The scientists further used optical phase-contrast and polarized microscopy, X-ray imaging, and materials science modeling to study the cellular processes by which hemocytes aggregate to form a crust over a wound. They did this not only in Carolina sphinx moths and their caterpillars, but also in 18 other insect species.
Hemocytes are key
The results showed that hemolymph of all species studied reacted similarly to shear. But its reaction to stretching differed drastically between the hemocyte-rich hemolymph of caterpillars and cockroaches on the one hand, and the hemocyte-poor hemolymph of adult butterflies and moths on the other: droplets stretched out to form bridges for the first two, but immediately broke for the latter.

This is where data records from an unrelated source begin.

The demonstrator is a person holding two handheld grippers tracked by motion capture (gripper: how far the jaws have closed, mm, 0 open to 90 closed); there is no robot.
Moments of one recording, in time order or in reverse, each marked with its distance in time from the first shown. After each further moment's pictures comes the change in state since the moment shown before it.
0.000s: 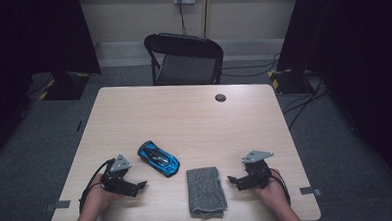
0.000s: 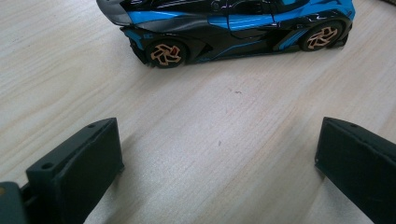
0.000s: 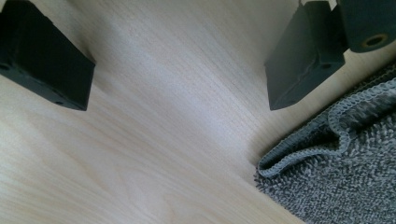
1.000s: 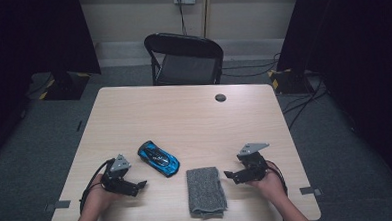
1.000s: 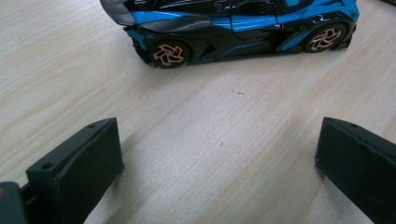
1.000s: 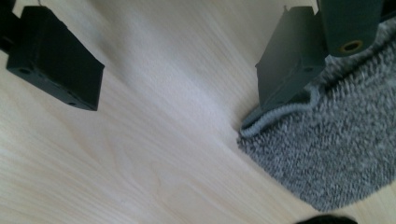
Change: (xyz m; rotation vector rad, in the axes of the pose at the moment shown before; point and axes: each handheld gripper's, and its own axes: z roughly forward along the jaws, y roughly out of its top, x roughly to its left) left arm 0.000 0.000 0.000 0.001 0.010 -0.008; right arm -0.003 0.030 0.001 0.033 0.073 0.010
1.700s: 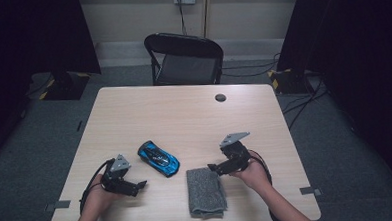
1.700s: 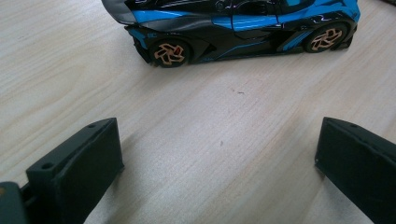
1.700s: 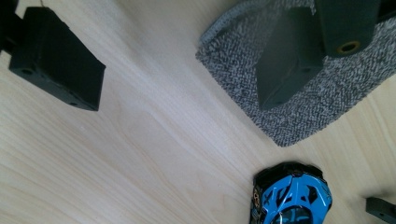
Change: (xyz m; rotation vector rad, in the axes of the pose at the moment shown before) left arm -0.001 0.000 0.000 0.001 0.005 -0.004; right arm 0.021 0.053 0.020 0.019 0.043 -0.041
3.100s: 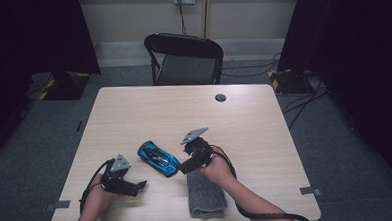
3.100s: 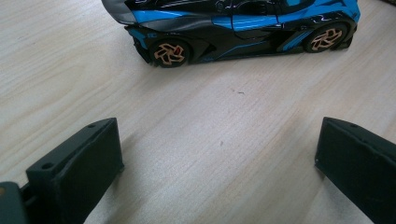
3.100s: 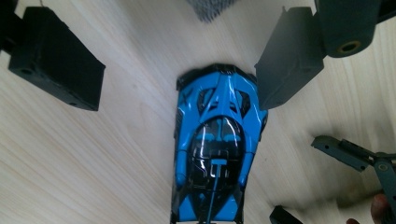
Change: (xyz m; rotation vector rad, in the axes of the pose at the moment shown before) left arm 0.000 0.000 0.000 0.000 0.000 0.000; right arm 0.057 0.069 0.062 -0.001 0.087 -0.094
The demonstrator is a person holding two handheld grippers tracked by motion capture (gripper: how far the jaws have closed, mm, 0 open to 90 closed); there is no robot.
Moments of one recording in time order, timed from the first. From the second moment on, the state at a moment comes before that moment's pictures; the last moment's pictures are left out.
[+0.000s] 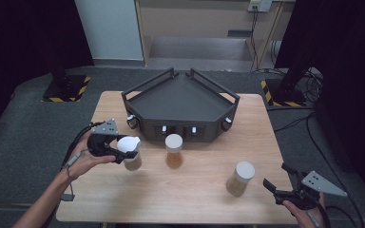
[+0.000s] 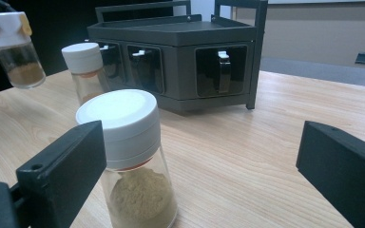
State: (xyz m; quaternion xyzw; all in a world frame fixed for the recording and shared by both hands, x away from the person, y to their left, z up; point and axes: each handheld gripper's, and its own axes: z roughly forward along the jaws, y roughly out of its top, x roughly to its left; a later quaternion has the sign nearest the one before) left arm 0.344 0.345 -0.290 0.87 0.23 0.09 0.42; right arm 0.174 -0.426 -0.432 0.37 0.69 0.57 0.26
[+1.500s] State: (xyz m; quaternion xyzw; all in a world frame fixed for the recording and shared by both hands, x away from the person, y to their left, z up) left arm 0.419 0.307 -0.198 0.86 0.23 0.11 0.44; right arm 0.174 -0.428 -0.434 0.37 0.68 0.57 0.25
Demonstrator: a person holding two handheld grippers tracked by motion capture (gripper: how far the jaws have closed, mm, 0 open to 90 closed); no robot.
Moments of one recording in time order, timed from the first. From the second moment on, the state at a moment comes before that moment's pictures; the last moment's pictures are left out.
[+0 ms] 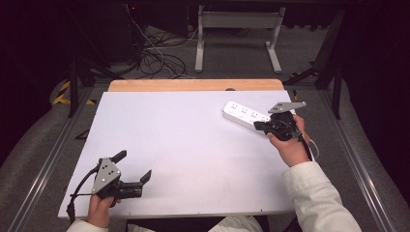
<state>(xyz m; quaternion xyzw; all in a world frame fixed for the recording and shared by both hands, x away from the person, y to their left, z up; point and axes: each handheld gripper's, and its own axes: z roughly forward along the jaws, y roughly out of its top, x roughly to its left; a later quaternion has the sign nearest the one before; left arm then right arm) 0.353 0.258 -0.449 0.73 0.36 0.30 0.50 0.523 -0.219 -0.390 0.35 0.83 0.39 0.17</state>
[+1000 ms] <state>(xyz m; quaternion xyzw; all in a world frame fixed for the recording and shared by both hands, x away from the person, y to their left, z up) 0.354 0.259 -0.450 0.73 0.36 0.30 0.50 0.578 -0.226 -0.425 0.42 0.83 0.32 0.19</state>
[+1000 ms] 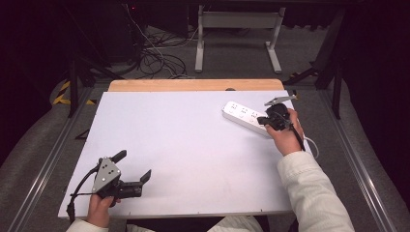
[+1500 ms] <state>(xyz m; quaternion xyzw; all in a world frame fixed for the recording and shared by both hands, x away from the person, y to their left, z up) 0.355 0.259 -0.451 0.73 0.36 0.30 0.50 0.588 -0.230 -0.436 0.43 0.83 0.29 0.20</state>
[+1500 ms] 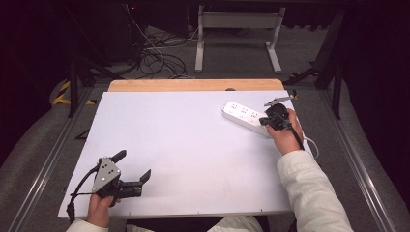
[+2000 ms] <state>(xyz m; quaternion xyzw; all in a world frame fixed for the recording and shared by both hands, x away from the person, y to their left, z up) 0.355 0.259 -0.451 0.73 0.36 0.30 0.50 0.591 -0.230 -0.442 0.43 0.84 0.27 0.20</state>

“Turning hemolymph into a viscoelastic fluid appears to help caterpillars and cockroaches to stop any bleeding, by retracting dripping droplets back to the wound in a few seconds,” said Kornev. “We conclude that their hemolymph has an extraordinary ability to instantaneously change its material properties. Unlike silk-producing insects and spiders, which have a special organ for making fibers, these insects can make hemolymph filaments at any location upon wounding.”
The scientists concluded that hemocytes play a key role in all these processes. But why caterpillars and cockroaches need more hemocytes than adult butterflies and moths is still unknown.
“Our discoveries open the door for designing fast-working thickeners of human blood. We needn’t necessarily copy the exact biochemistry, but should focus on designing drugs that could turn blood into a viscoelastic material that stops bleeding. We hope that our findings will help to accomplish this task in the near future,” said Kornev.